Reí y solté un gruñido en su boca.
—Resulta refrescante mantener una charla con una mujer que no siente la necesidad de resaltar lo inteligente que es a cada momento.
—Nada de sexo —gruñó el taxista, que nos fulminó con la mirada a través del espejo retrovisor.
Levanté las manos y le sonreí.
—No la estoy tocando, amigo.
El hombre, al parecer, se decidió a ignorarnos. Encendió la radio y bajó la ventanilla para dejar que entraran la brisa de última hora de la tarde y los ruidos incesantes de la ciudad. La mano de Sara empezó a moverse muy despacio hacia arriba, giró en la punta y volvió a bajar.
—Te la chuparía si creyera que él no se iba a dar cuenta —susurró—. En serio, Max, te mereces lo mejor. Al menos eres guapo por dentro, que es lo que importa.
Solté una carcajada y hundí la cara en su cuello para sofocar el gemido que me provocó al concentrar sus atenciones en la punta.
—Joder, cómo me gusta.
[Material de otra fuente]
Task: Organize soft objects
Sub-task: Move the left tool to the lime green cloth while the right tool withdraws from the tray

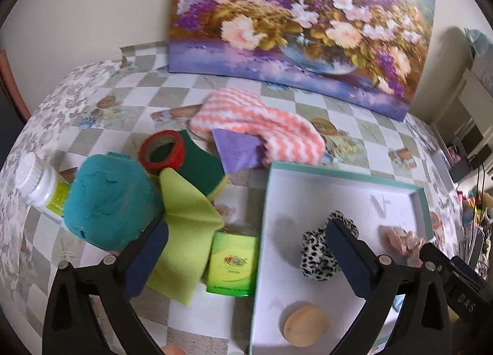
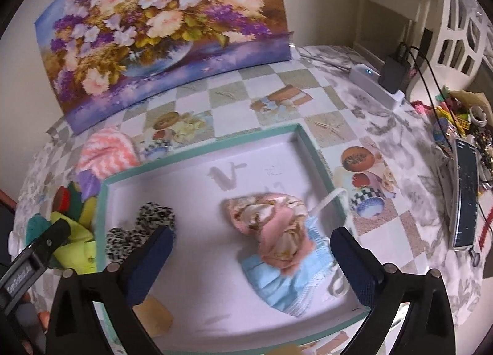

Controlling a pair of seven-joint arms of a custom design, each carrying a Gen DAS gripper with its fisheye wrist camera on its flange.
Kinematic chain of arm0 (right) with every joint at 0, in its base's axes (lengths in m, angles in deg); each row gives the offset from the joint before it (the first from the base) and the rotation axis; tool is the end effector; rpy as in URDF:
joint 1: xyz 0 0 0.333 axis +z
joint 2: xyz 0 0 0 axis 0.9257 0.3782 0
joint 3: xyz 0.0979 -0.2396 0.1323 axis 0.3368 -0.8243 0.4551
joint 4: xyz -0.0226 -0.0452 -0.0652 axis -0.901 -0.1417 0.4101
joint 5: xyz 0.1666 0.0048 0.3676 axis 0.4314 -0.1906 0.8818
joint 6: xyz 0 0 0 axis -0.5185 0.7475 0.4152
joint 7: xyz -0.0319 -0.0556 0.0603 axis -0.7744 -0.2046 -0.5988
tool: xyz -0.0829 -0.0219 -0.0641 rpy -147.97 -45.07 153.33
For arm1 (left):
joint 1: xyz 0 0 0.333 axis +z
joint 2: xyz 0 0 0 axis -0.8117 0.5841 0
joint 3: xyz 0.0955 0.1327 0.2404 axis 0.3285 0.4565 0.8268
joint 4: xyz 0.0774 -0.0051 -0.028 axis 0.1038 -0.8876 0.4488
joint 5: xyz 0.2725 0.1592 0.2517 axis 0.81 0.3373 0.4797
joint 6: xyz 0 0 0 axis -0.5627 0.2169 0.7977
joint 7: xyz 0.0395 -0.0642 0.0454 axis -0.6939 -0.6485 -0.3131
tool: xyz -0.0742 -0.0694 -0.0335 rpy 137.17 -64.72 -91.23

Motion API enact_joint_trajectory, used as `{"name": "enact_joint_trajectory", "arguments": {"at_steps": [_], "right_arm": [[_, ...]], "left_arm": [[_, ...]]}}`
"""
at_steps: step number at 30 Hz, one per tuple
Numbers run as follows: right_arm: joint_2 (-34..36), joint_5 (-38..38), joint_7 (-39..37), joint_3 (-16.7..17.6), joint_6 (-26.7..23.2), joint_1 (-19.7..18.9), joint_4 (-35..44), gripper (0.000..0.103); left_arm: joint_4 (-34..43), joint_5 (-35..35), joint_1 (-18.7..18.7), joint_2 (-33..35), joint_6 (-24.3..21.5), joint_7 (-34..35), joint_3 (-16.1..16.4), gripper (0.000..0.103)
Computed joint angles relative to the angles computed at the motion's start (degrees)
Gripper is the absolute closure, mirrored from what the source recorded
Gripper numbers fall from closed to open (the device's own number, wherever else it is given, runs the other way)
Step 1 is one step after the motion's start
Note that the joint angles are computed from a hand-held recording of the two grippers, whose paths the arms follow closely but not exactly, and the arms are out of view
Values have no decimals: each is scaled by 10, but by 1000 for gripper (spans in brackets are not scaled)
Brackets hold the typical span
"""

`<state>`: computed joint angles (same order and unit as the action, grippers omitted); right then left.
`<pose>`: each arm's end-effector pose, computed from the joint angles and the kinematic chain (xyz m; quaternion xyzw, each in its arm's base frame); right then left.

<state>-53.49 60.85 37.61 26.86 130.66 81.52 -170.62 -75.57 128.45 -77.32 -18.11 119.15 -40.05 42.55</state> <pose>0.5825 0.1335 0.3388 -0.7047 0.6590 -0.1410 0.2221 0.5333 -0.3466 0.3374 -0.8164 0.5062 -0.1863 0.2064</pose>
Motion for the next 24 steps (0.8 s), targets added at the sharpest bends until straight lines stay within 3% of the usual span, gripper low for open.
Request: {"name": "enact_joint_trajectory", "arguments": {"at_steps": [5,11,14,18,24], "right_arm": [[-16,58,-55,25,17,-9,-15,0],[-31,205,-182,64,14,-19,-23,0],[-39,262,-244,74,9,-10,-28,0],[-49,249,-249,68,11,14,-40,0],[-60,210,-225,61,8,33,-51,0]], "left_arm": [[-19,-3,6,-18,0,-9,0,1],[-53,-50,27,-46,30,19,-11,1],[-58,-63,28,-58,13,31,-16,1],[-67,-80,28,-76,-24,47,-23,1],[-117,-85,38,-121,-20,21,-28,1]]}}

Un poco más rápido, amor. ¿Puedes?
Se detuvo un instante al oír el término cariñoso, pero luego volvió la cara para succionarme la mandíbula mientras apretaba el puño y aceleraba el ritmo. Echó un vistazo al taxista, pero el tipo estaba absorto en el programa de radio y gritaba a los coches que teníamos por delante.
—¿Sí? ¿Así? —me preguntó.
Asentí con la cabeza y sonreí contra su mejilla.
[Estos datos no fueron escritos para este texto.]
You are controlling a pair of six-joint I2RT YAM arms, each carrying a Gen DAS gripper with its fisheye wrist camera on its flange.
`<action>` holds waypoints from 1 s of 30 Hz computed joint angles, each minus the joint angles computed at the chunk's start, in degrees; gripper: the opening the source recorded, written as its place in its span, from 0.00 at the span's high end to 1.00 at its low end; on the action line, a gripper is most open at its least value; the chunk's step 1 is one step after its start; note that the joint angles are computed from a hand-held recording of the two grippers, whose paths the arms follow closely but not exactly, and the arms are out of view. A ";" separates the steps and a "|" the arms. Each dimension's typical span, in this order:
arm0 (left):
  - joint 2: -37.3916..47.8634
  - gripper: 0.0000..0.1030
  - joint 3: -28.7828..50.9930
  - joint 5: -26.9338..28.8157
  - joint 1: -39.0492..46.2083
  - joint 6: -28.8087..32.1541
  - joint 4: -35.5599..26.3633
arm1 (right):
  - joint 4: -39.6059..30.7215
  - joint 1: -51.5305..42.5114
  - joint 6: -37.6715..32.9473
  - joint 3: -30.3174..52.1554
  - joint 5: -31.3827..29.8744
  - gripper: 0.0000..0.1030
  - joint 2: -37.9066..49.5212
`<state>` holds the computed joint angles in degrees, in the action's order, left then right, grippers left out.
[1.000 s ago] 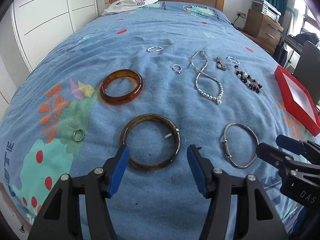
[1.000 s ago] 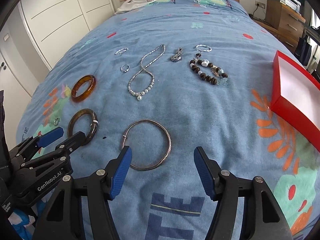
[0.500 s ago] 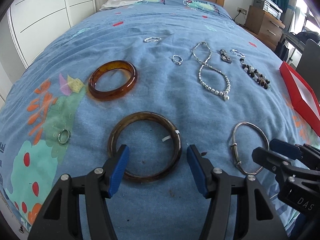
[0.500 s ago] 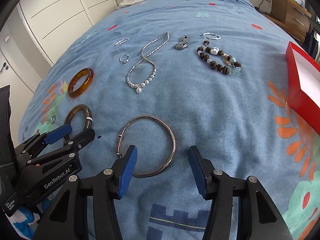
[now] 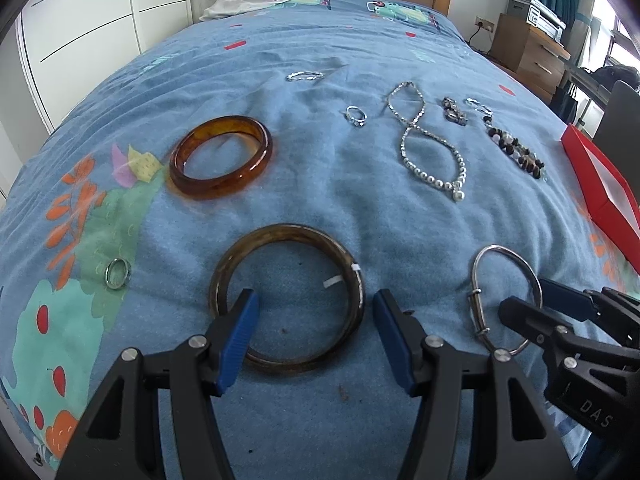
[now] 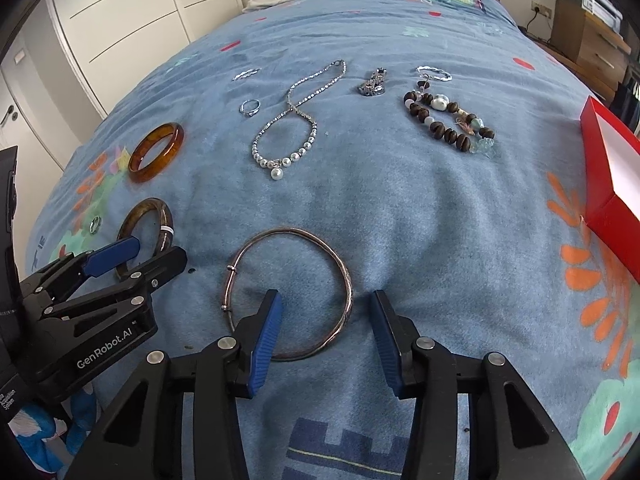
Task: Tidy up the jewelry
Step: 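Move both tools toward the dark brown bangle and silver bangle, then grasp the dark brown bangle with the left tool while the right tool grasps the silver bangle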
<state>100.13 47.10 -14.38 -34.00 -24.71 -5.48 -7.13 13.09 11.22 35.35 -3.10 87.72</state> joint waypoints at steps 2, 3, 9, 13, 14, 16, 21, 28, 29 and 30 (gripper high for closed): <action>0.19 0.44 0.05 -0.19 -0.10 0.10 0.17 | 0.25 0.25 -0.31 0.17 0.55 0.59 0.28; 0.37 0.45 0.14 -0.31 -0.16 0.11 0.25 | 0.47 0.39 -0.46 0.19 0.88 0.60 0.40; 1.18 0.47 0.56 -1.13 -0.75 0.33 0.63 | 1.71 0.77 -2.07 -0.26 2.37 0.68 0.53; 1.76 0.56 1.02 -1.75 -1.59 0.70 0.60 | 2.43 0.74 -3.43 -0.68 2.93 0.79 0.32; 1.86 0.58 1.05 -1.84 -1.73 0.84 0.64 | 2.61 0.68 -3.87 -0.77 2.98 0.81 0.26; 2.06 0.62 1.16 -1.89 -2.03 1.15 0.71 | 3.05 0.19 -4.82 -0.98 2.50 0.87 0.21; 2.29 0.73 1.19 -2.01 -2.68 1.94 1.00 | 4.10 -0.54 -6.84 -1.23 1.37 0.92 0.56; 2.44 0.88 1.34 -2.45 -3.79 2.17 0.95 | 4.58 -0.51 -8.25 -1.45 1.10 0.93 0.57; 2.41 0.90 1.34 -2.52 -3.97 2.20 0.91 | 4.20 -0.63 -8.21 -1.33 0.83 0.93 0.43; 2.37 0.91 1.38 -2.59 -4.16 2.24 0.76 | 3.85 -0.70 -8.12 -1.29 0.65 0.93 0.22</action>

—Nunca me habría imaginado que se te daba tan bien esto.
Su risa vibró contra mi cuello y bajo mi piel. Nunca la había oído emitir un sonido tan ridículo y poco delicado. Había derribado otra de sus murallas defensivas. La victoria me provocó una sensación cálida e intensa en el pecho y, durante un breve instante, deseé gritar por la ventana que ella empezaba a abrirse a mí.
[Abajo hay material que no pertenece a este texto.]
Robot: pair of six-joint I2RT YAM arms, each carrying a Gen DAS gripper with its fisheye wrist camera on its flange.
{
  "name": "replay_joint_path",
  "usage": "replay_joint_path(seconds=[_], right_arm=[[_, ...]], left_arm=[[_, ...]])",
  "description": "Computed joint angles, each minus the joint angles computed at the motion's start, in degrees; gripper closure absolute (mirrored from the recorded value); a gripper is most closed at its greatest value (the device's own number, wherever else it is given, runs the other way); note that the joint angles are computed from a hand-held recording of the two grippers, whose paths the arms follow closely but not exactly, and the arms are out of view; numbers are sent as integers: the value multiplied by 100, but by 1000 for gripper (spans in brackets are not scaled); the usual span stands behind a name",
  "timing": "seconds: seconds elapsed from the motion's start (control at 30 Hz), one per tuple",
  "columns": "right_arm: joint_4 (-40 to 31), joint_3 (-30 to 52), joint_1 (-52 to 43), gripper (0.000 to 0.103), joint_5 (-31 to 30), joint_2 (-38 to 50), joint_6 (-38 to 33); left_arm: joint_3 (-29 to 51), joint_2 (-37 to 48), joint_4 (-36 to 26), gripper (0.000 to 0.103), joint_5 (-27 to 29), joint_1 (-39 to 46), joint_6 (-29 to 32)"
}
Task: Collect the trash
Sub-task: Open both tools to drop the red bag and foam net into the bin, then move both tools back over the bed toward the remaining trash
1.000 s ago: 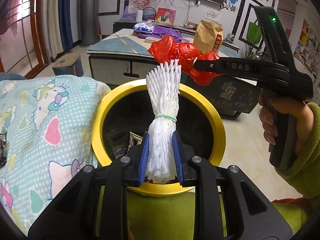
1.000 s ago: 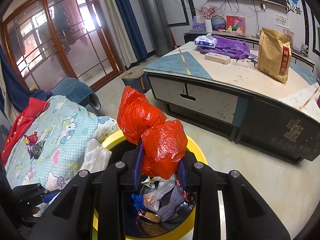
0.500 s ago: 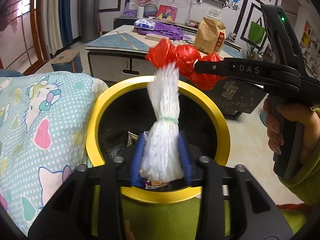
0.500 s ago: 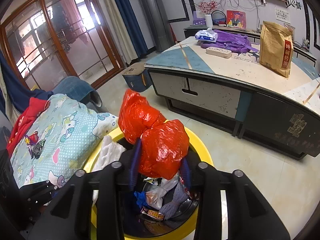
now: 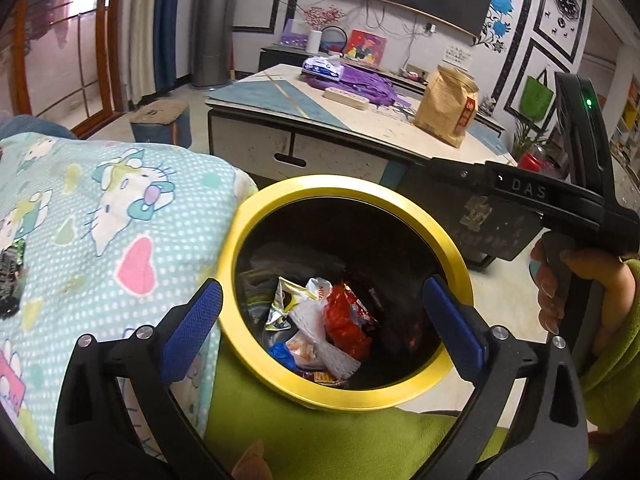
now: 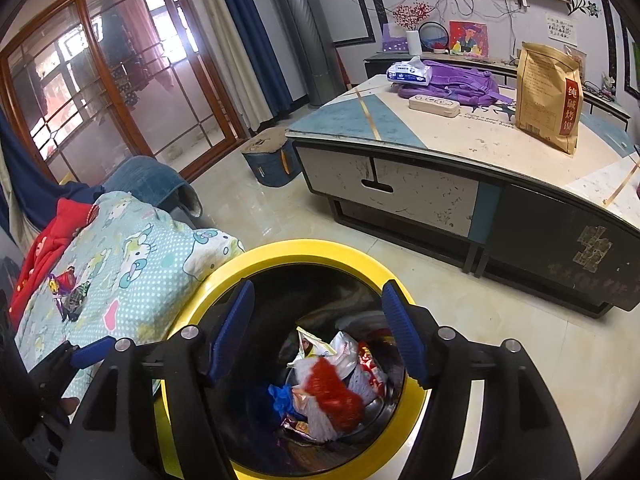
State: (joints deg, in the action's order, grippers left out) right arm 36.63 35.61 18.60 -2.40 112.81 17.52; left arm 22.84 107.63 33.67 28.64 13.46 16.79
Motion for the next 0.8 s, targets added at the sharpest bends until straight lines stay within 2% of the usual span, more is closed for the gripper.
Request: replay_joint_path(seconds=[0.4, 0.8], right_arm=[[-2, -82, 250, 36, 105, -239, -62], [84, -129, 838, 33, 314, -471, -110]], left_arm=[[-135, -407, -26, 11, 83, 352, -72], [-132, -990, -362, 11, 508, 1414, -34]])
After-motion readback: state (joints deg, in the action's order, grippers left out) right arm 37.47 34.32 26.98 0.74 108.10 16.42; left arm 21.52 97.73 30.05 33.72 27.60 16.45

Sara me lamió el cuello y me mordisqueó el labio inferior.
—Tienes una polla perfecta —me dijo—. Estás logrando que te desee un martes.
—Joder… —gemí. Y mientras me corría, con la mandíbula tensa y los puños apretados a los costados, me di cuenta de que Sara también me había hecho olvidar que debía actuar como un maldito canalla con todo aquel asunto y dejar de preocuparme de si me estaba jodiendo la cabeza o no.
Metió la mano en su bolso, cogió un pañuelo de papel y se limpió la mano sin sacarla mientras me sonreía con aire bobalicón y escondía las pruebas a nuestro taxista. Luego se inclinó y me besó con tanta dulzura que deseé tumbarla sobre el asiento y llevarla al orgasmo con la lengua solo para oír sus pequeños gemidos roncos.
—¿Te sientes mejor? —me preguntó en voz baja, mirándome a los ojos.
Descubrí otra cosa sobre Sara en su expresión: su primer impulso, contra el que siempre luchaba, era complacerme.
Un momento después paramos a una manzana de mi apartamento y se reclinó en el asiento con una sonrisa satisfecha.
—¿Es aquí donde te bajas?
Titubeé un segundo y me pregunté si querría venir conmigo.
—Supongo, a menos que quieras…
—Te veré el viernes, Max —dijo con un tono tranquilo que pretendía suavizar el rechazo de sus palabras.
No había más que decir. Se había despedido.